Blis down over 'quality issue'

Dunedin probiotic company Blis Technologies has identified some product in Europe as ''cosmetically unacceptable'' and is setting about replacing the blister-packed lozenges.

Blis yesterday stood by an earlier revision to its full-year revenue guidance, forecasting it to increase by more than 100% to more than $5.3million, but is now making a provision of up to $350,000 against the half year results, over additional costs of the European product replacement.

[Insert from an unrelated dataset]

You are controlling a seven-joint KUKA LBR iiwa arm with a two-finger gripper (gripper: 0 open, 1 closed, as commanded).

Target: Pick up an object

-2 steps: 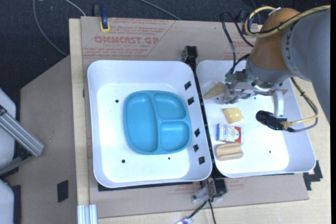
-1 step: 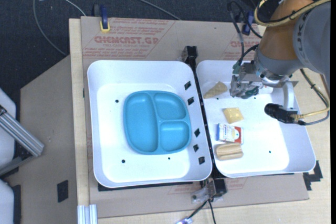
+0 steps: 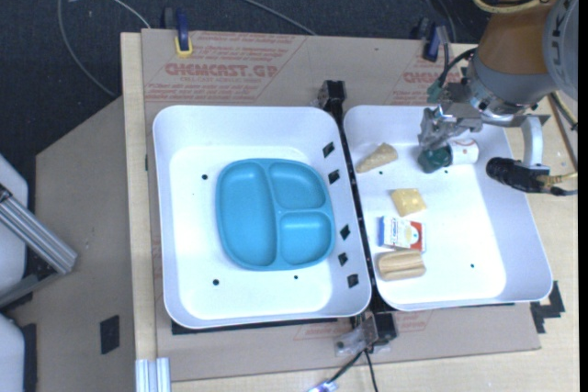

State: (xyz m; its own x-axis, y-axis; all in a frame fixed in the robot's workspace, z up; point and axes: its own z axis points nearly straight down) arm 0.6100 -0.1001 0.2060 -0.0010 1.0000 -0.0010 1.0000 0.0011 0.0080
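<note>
Bins: two shallow white ones side by side; left bin (image 3: 175, 197), right bin (image 3: 496, 262).
Left bin contents: one blue divided plate (image 3: 274, 214) with three compartments, lying near the bin's middle.
Right bin contents, loose: four pale items, in a rough column down the bin's left half.
Item 1: one tan wedge (image 3: 377, 158), at about 10 o'clock from the bin's middle.
Item 2: one yellow square block (image 3: 407, 201), at 6 o'clock from the wedge, apart from it.
Item 3: one small white packet (image 3: 401, 234) with red and blue print, just below the yellow block.
Item 4: one tan bread-like roll (image 3: 401, 265), touching or just beside the packet's lower edge.
Item 5: one dark green round object (image 3: 435, 162), at 12 o'clock in the right bin, directly under the gripper.
Arm: one, grey with an orange band, entering from 2 o'clock.
Gripper (image 3: 435, 145): one, low over the right bin's upper part, its tip at the green object.
Gripper state: cannot tell; the metal parts blur together, and whether the green object is gripped or merely touched is unclear.
Clamps: two blue ones on the board's far edge; left clamp (image 3: 184, 33), right clamp (image 3: 431, 40).
Cables: several thin ones on the dark floor at 11 o'clock.
Cut off: the arm's upper body at the frame's right edge.
Hard to make out: packet's print; the green object's exact shape.
</note>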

Blis requested its shares be placed on a trading halt before the market opened on Monday, so it could investigate a ''quality issue'' in a product overseas, and resumed trading yesterday. When halted, the shares were trading 2.6c, and on reopening yesterday lost more than 11%, to 2.3c.

Blis' chairman Peter Fennessy said in a market update yesterday ''speckled discolouration'' in a lozenge product for one European customer was discovered, with later tests showing ''extreme humidity'' may have been the cause.

''Investigations of retention samples held by the company in New Zealand show the product remains safe, although cosmetically unacceptable,'' Mr Fennessy said.

Improvements are under way in production, quality control and logistics, and in the short term some lozenges will be manufactured in Europe.

Listed in 2001, Blis was founded on a natural antibiotic to control streptococcal throat infections and went on the develop lozenges, sprays and additives for dairy products; its mainstay being its Blis K12 throat guard.

Craigs Investment Partners broker Peter McIntyre said Blis had made ''huge strides'' increasing revenue growth, and while the lozenge issue could ''affect credibility'', he expected Blis ''to be working overtime'' to rectify the issue.